(Beginning of DATASET RECORDS)

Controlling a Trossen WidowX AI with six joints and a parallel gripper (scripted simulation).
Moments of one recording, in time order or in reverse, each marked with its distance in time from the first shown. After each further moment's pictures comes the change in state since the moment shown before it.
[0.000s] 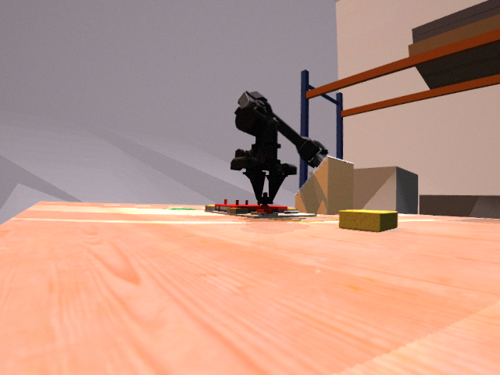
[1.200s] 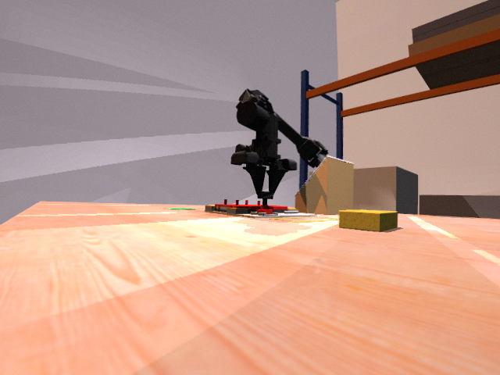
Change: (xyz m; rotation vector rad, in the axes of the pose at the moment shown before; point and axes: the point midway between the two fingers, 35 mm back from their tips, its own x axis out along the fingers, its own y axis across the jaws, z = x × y) arm -0.013 0.000 0.000 -0.005 -0.001 0.004
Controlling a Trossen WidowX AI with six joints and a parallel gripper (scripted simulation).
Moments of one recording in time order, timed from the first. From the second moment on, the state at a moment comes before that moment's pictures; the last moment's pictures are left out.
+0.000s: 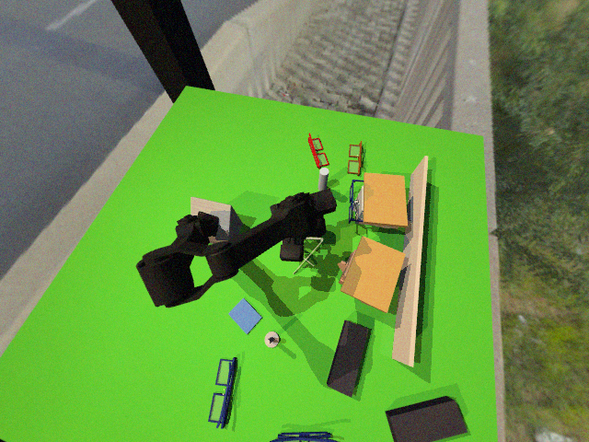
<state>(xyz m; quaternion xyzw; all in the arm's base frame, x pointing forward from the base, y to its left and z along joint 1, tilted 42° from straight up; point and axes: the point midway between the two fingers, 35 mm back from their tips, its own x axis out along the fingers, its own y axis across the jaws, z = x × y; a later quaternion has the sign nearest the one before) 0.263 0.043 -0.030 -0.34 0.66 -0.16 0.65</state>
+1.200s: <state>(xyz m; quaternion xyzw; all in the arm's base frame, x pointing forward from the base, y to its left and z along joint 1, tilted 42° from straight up) 0.260 0.026 -0.047 -0.34 0.66 -0.16 0.64</state>
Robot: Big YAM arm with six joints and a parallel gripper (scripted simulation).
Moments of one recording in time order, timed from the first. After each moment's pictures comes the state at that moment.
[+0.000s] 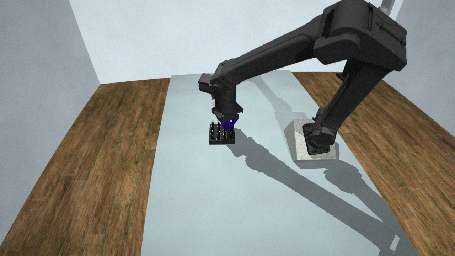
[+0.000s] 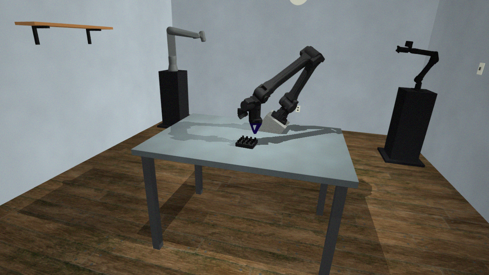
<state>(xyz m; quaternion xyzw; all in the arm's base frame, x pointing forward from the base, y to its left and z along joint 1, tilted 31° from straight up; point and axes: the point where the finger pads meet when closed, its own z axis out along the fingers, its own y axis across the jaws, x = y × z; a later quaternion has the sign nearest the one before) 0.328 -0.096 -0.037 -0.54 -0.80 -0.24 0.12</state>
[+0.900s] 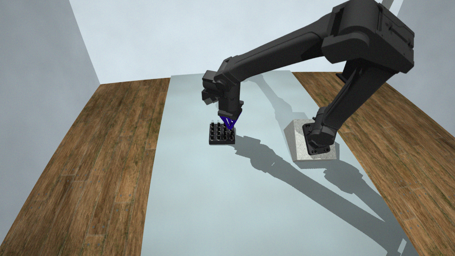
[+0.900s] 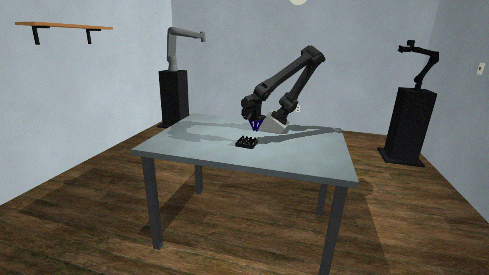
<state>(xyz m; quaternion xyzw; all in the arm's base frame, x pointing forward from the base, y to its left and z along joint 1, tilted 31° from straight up) 0.313 -0.100 -0.029 -0.24 -0.93 -0.26 0.03</state>
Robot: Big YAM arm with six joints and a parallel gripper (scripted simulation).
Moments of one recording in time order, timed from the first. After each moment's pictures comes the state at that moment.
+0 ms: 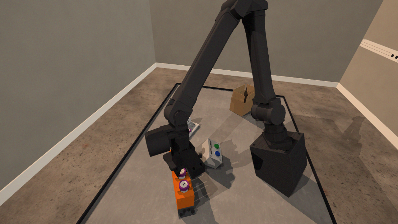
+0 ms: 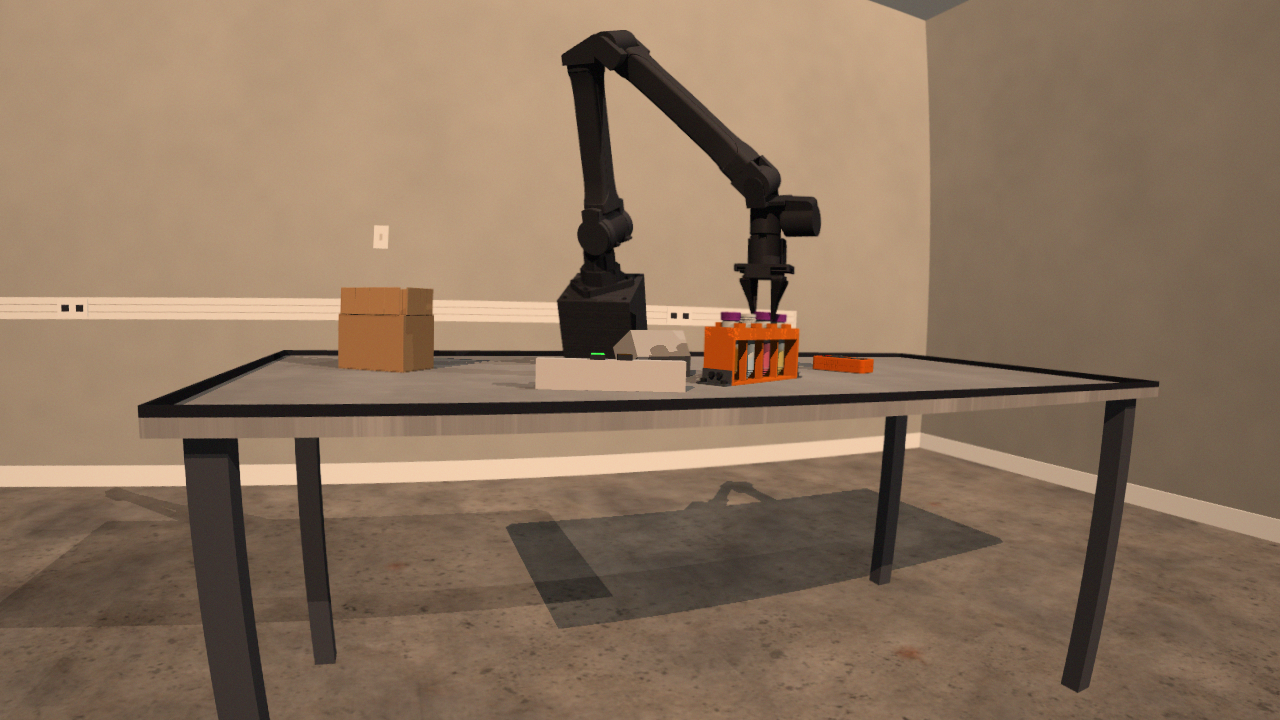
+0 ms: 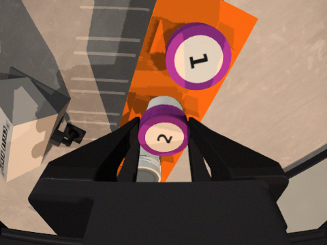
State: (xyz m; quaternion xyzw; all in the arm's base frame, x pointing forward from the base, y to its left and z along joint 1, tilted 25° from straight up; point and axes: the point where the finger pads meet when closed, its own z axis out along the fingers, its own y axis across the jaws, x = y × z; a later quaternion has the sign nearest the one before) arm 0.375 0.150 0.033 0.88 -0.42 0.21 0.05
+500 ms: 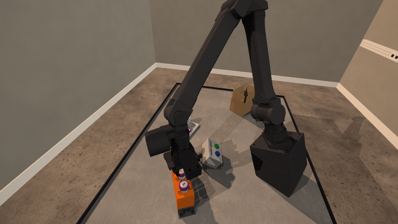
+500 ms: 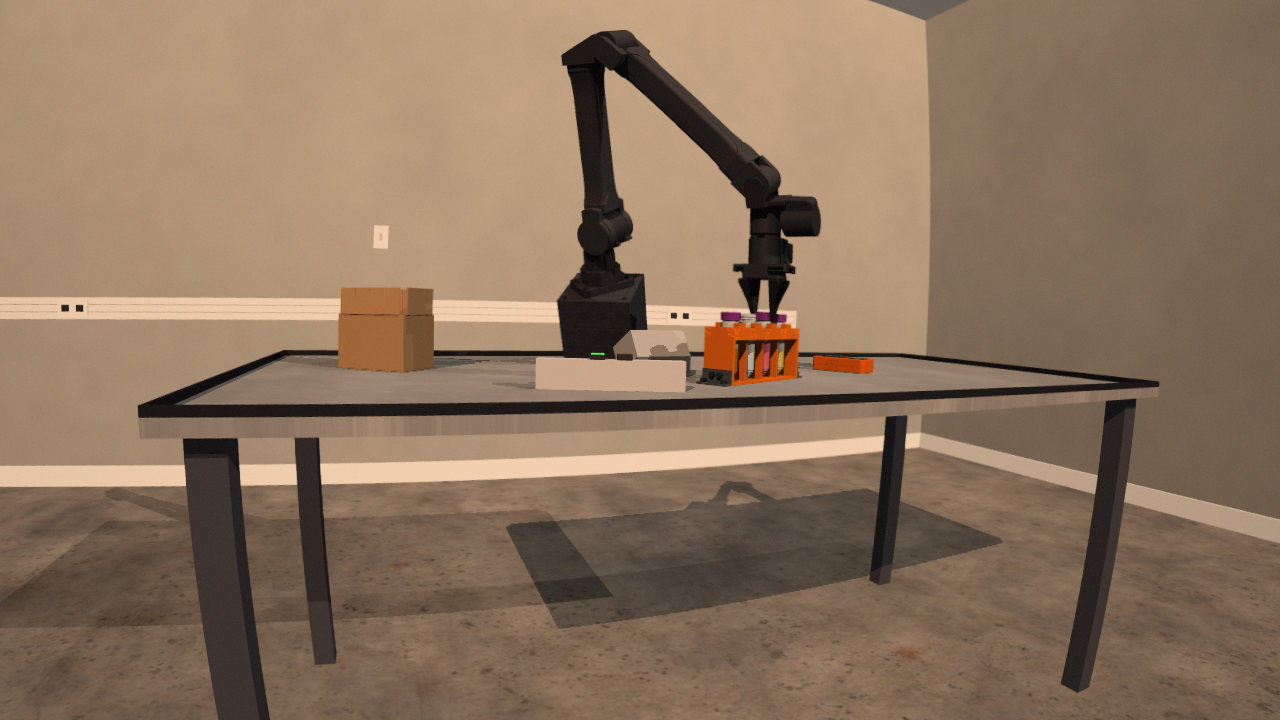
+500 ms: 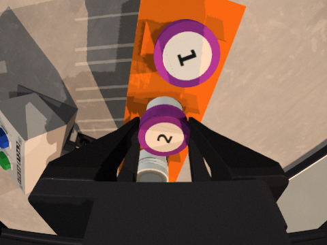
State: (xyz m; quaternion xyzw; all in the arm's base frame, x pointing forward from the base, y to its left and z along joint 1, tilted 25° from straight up) arm 0.375 0.150 0.033 0.85 -0.48 0.21 0.04
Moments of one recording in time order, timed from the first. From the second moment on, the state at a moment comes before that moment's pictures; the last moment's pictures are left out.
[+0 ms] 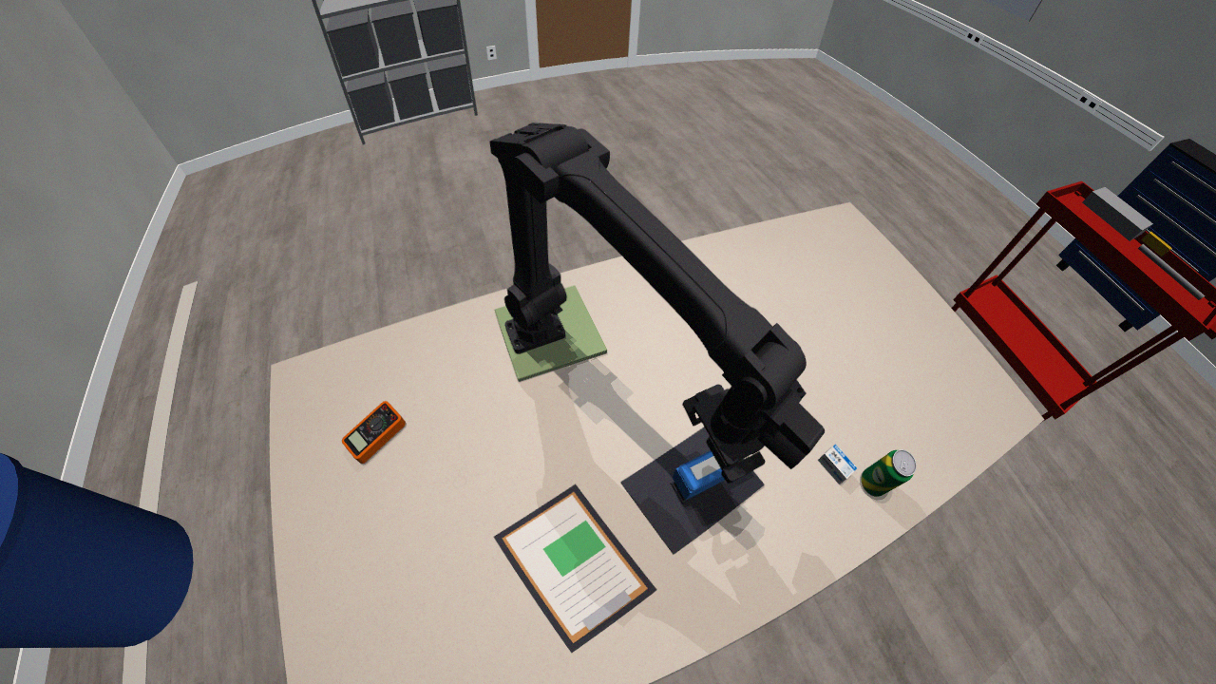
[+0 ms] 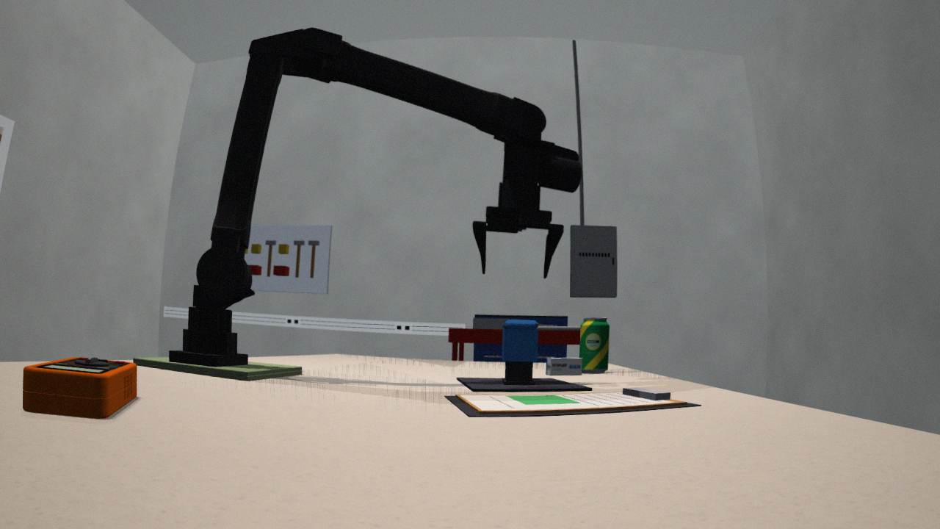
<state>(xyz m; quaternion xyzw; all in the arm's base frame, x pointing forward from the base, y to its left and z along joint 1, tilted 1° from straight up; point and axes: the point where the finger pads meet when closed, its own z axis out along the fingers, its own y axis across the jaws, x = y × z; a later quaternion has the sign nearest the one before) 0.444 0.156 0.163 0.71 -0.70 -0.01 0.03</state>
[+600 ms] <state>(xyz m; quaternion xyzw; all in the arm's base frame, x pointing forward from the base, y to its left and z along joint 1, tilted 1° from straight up) 0.455 0.148 0.201 0.69 -0.72 0.00 0.01</state>
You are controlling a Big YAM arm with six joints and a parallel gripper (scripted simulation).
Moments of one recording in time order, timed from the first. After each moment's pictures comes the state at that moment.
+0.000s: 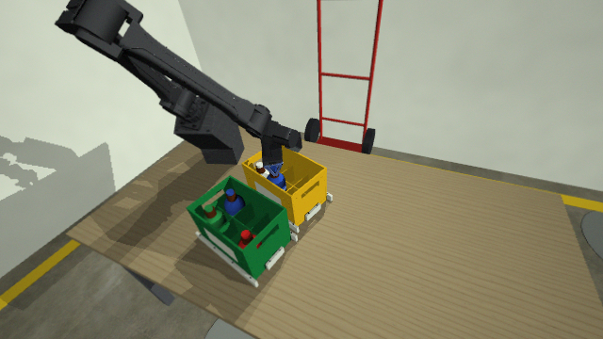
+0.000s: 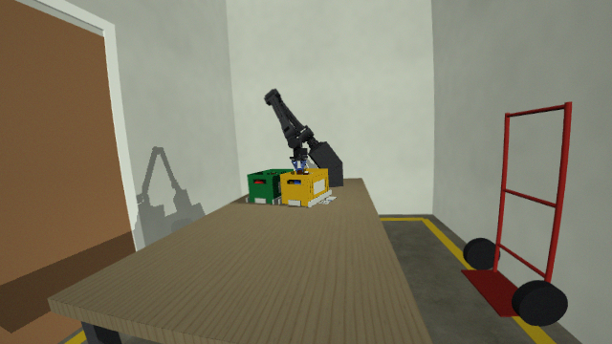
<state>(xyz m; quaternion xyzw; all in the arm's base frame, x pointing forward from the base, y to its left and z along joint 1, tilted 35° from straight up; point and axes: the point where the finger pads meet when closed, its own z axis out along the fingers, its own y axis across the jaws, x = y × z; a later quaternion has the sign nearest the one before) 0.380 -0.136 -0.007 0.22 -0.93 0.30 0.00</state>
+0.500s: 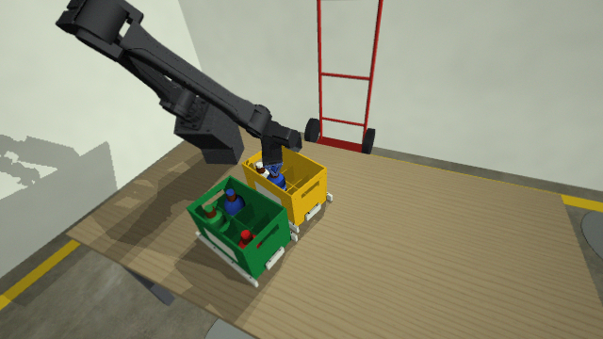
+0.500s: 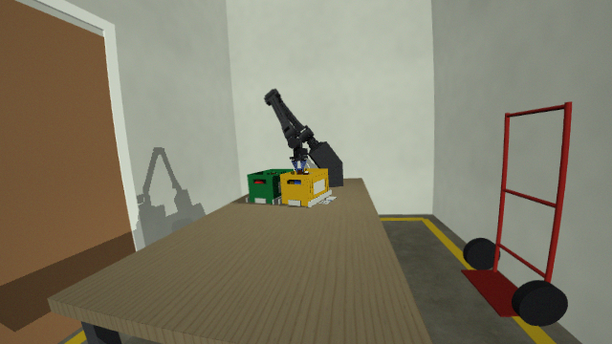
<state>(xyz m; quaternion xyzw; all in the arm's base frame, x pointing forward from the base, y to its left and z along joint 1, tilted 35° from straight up) 0.380 -0.136 -0.008 0.22 -0.93 0.30 0.01</state>
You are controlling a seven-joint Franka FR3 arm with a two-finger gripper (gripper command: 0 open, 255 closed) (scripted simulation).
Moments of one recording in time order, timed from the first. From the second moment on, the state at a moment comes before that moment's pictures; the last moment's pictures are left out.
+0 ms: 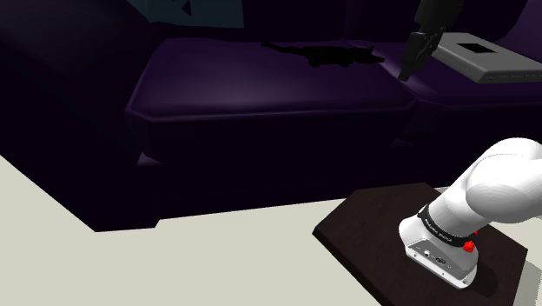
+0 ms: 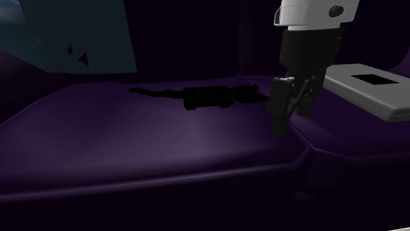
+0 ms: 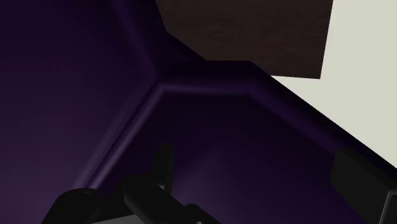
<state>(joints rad) 0.01 -0.74 -0.02 -2.27 -0.01 1.42 -0.05</state>
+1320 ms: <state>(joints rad) -0.05 -0.20 -0.19 -1.75 -0.04 1.52 -0.23</state>
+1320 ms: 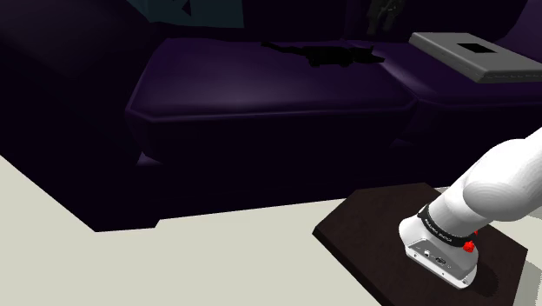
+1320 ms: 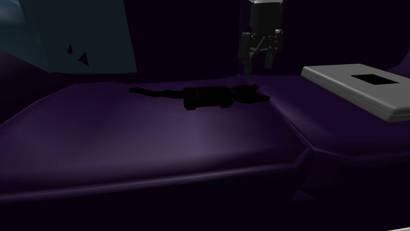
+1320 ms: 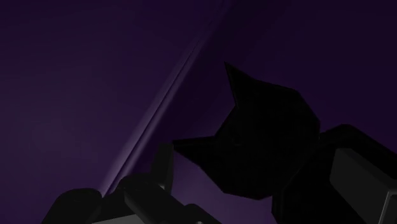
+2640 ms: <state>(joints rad) -0.05 -0.21 -0.19 -1.82 -0.04 1.58 -0.23</state>
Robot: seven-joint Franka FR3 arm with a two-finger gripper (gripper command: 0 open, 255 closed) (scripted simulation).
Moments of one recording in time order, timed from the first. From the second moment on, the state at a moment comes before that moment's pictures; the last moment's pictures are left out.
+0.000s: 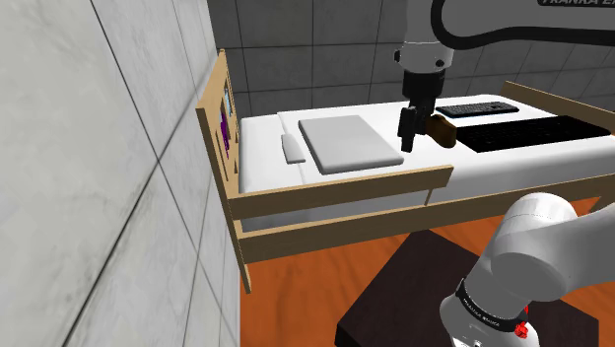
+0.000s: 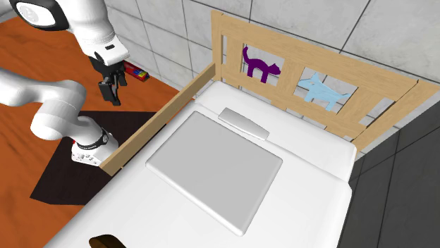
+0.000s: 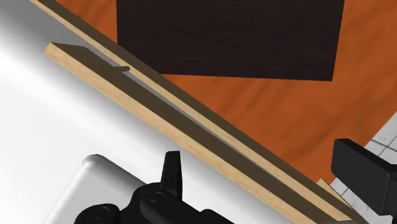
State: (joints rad) arm -0.01 -0.81 0.01 -2.35 -0.07 1.45 -0.10
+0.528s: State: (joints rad) arm -0.03 -0.61 0.06 -2.29 -0.02 1.60 0.04
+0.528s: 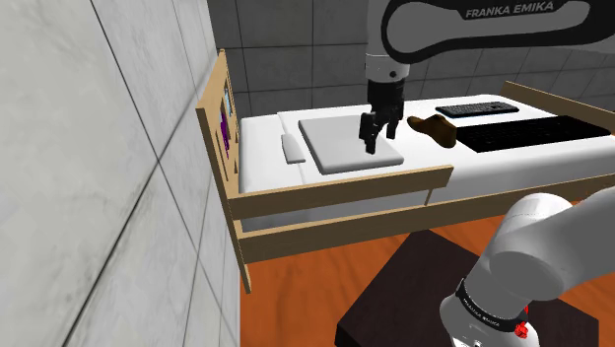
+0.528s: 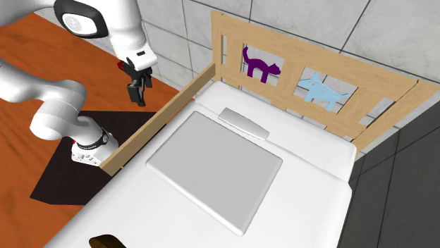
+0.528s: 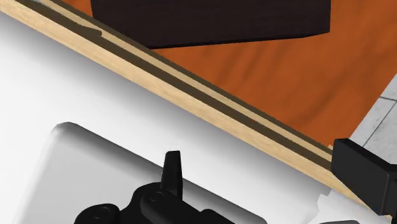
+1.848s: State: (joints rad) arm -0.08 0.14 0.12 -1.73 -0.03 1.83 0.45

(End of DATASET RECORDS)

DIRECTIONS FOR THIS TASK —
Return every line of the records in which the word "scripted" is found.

PROBLEM SOLUTION —
Controlling a Trossen WidowX AI with six joints and a parallel gripper (scripted simulation).
Controlling a Trossen WidowX AI with six joints and a parallel gripper (scripted simulation).
Robot: Big YAM arm with six joints and a parallel gripper (scripted simulation).
Robot: Big YAM arm with six joints and a parallel gripper (scripted simulation).
You are controlling a Big YAM arm with six joints and a parallel gripper (scripted simulation).
You are controlling a seven-joint Franka FR3 arm with a two-finger gripper (gripper command: 0 open, 255 closed) (scripted simulation).
Robot: seven-joint Franka FR3 arm with a two-finger gripper (gripper command: 0 open, 255 closed) (scripted simulation).

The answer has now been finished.